In recent years, the demand of image compression models for machine vision has increased dramatically. However, the training frameworks of image compression still focus on the vision of human, maintaining the excessive perceptual details, thus have limitations in optimally reducing the bits per pixel in the case of performing machine vision tasks. In this paper, we propose Semantic-based Low-bitrate Image compression for Machines by leveraging diffusion, termed SLIM. This is a new effective training framework of image compression for machine vision, using a pretrained latent diffusion model.The compressor model of our method focuses only on the Region-of-Interest (RoI) areas for machine vision in the image latent, to compress it compactly.
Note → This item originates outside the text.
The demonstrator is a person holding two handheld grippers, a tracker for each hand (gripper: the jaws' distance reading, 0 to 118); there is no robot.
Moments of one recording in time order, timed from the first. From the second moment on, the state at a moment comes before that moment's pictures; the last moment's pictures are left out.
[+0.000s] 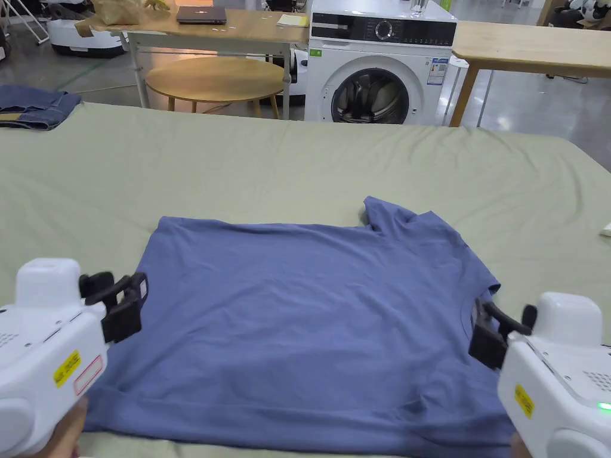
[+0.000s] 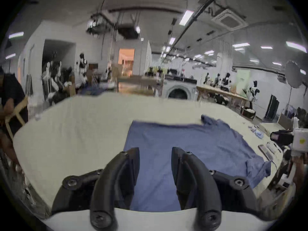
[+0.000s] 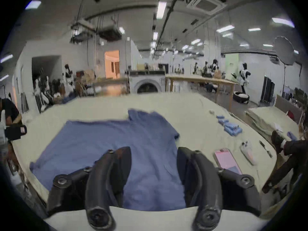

Then the pretrained Unet model enhances the decompressed latent, utilizing a RoI-focused text caption which containing semantic information of the image. Therefore, SLIM is able to focus on RoI areas of the image without any guide mask at the inference stage, achieving low bitrate when compressing. And SLIM is also able to enhance a decompressed latent by denoising steps, so the final reconstructed image from the enhanced latent can be optimized for the machine vision task while still containing perceptual details for human vision. Experimental results show that SLIM achieves a higher classification accuracy in the same bits per pixel condition, compared to conventional image compression models for machines.